Could you retype, exactly and with no pictures, only the lines from the first line of the records below through the line that contains "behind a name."?
[Start of section]
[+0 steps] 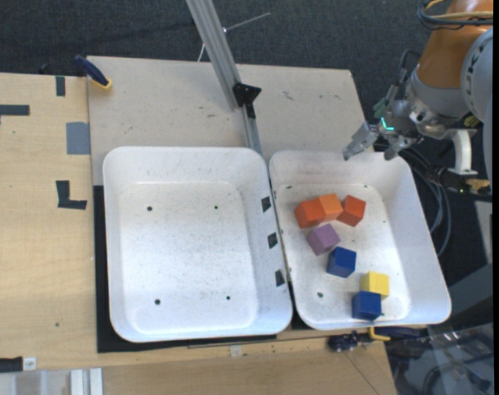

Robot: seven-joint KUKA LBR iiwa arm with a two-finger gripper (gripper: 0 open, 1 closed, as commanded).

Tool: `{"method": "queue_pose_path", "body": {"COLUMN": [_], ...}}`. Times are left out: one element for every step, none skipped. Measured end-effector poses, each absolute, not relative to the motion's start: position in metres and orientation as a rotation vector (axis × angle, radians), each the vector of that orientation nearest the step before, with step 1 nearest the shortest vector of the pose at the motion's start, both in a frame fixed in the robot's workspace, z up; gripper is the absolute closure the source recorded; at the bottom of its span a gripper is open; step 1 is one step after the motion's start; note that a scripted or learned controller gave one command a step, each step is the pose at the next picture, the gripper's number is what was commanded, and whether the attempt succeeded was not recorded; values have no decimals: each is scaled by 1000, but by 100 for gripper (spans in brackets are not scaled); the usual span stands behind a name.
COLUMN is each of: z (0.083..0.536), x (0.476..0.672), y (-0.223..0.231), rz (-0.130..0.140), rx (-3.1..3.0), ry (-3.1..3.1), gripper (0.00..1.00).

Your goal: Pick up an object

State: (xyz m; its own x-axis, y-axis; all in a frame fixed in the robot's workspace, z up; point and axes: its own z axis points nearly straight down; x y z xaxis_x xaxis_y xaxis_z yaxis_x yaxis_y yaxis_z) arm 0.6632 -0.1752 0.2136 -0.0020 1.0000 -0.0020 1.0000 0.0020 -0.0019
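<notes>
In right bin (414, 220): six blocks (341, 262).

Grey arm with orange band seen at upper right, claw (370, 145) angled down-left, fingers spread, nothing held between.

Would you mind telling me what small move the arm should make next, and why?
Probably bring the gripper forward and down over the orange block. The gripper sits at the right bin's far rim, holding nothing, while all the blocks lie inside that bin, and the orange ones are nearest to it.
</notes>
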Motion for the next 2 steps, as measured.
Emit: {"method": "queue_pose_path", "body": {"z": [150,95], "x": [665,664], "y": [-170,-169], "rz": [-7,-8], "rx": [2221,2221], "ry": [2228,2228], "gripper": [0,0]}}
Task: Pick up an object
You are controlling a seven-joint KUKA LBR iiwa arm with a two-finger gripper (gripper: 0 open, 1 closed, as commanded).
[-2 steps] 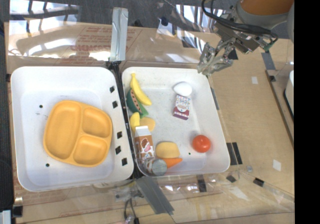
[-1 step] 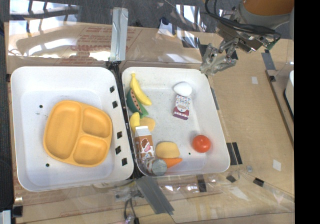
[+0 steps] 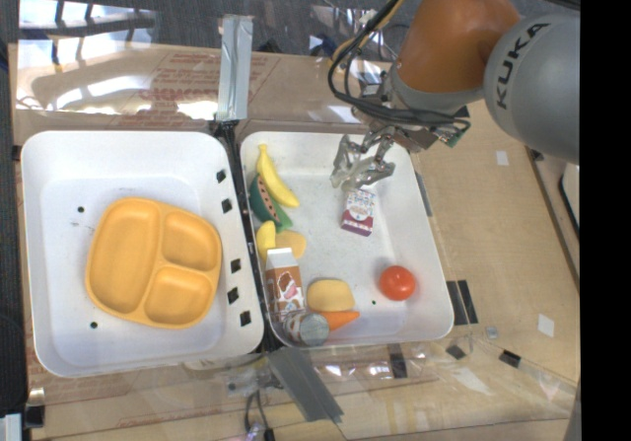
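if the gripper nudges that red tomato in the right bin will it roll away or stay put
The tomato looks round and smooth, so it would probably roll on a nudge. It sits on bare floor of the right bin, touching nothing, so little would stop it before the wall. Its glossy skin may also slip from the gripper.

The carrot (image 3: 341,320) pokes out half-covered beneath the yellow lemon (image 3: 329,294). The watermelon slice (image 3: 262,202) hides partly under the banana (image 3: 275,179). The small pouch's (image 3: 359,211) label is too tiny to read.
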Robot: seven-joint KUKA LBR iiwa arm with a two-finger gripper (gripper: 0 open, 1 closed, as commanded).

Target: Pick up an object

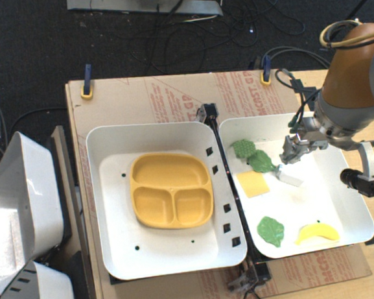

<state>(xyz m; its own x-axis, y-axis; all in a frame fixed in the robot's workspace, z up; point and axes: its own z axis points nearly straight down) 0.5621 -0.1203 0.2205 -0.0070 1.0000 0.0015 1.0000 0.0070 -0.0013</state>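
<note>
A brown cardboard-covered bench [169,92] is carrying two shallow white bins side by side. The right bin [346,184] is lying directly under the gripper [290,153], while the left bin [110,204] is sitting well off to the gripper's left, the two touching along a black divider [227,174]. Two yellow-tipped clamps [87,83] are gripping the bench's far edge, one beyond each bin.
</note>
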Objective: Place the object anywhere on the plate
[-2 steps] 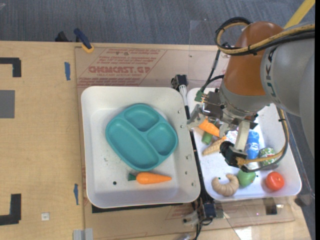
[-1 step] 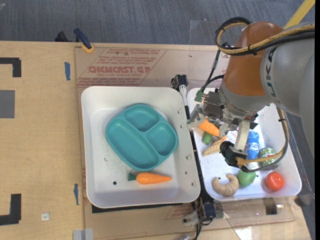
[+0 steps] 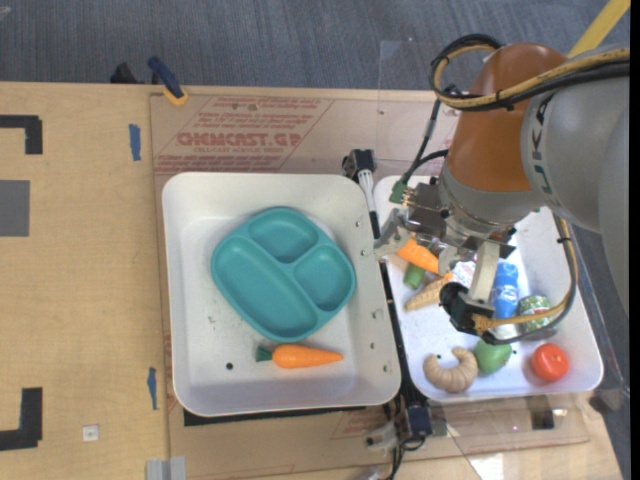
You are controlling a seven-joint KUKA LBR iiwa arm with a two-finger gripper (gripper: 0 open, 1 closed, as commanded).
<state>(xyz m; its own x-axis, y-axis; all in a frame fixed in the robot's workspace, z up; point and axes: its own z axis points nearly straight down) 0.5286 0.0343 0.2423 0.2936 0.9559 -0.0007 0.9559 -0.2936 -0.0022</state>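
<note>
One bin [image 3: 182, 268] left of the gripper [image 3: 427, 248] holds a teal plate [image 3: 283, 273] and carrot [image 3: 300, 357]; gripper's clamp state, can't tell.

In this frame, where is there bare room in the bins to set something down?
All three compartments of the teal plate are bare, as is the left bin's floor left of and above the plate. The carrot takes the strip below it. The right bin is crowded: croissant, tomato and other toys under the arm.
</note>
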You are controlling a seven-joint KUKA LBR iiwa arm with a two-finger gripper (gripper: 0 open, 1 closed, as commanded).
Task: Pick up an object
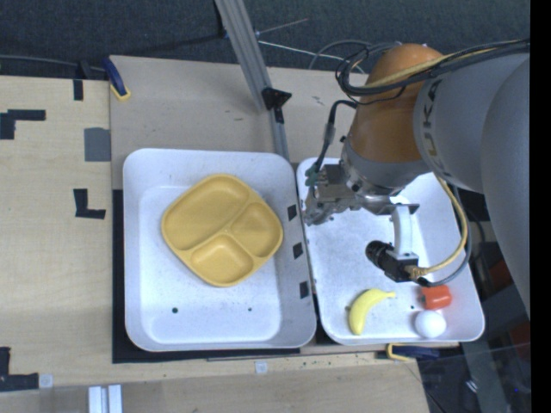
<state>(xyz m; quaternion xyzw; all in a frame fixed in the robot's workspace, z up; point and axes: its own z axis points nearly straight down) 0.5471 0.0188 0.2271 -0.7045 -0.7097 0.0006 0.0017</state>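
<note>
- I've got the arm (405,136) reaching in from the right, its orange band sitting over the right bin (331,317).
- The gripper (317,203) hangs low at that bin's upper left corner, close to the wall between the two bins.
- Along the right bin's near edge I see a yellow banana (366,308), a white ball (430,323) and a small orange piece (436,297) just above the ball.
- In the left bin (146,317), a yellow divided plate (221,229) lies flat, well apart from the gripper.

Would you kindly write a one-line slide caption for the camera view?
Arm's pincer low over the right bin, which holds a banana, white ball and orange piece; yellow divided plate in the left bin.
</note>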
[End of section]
◆ RESULT:
[+0 steps] 

Robot: seven-joint KUKA LBR iiwa arm with a two-finger gripper (gripper: 0 open, 1 closed, as commanded).

Tool: `{"method": "queue_pose_path", "body": {"COLUMN": [_], ...}}`. Times are left out: one element for every step, none skipped. Measured end-effector poses, each absolute, not relative to the motion's start: position in metres and orientation as a rotation vector (axis × angle, radians), each the vector of that orientation nearest the step before, with step 1 nearest the shortest vector of the pose at the motion's start, both in a frame fixed in the robot's workspace, z up; gripper is the absolute closure the source recorded; at the bottom of its span a gripper is open; step 1 is one step after the motion's start; note that a scripted or learned controller gave one command a step, each step is the pose at the next picture, the gripper's number is what was commanded, and whether the attempt succeeded was not recorded; values have no decimals: each is scaled by 1000, but by 100 for gripper (spans in brackets are not scaled); the usual span stands behind a name.

This output has come to an end.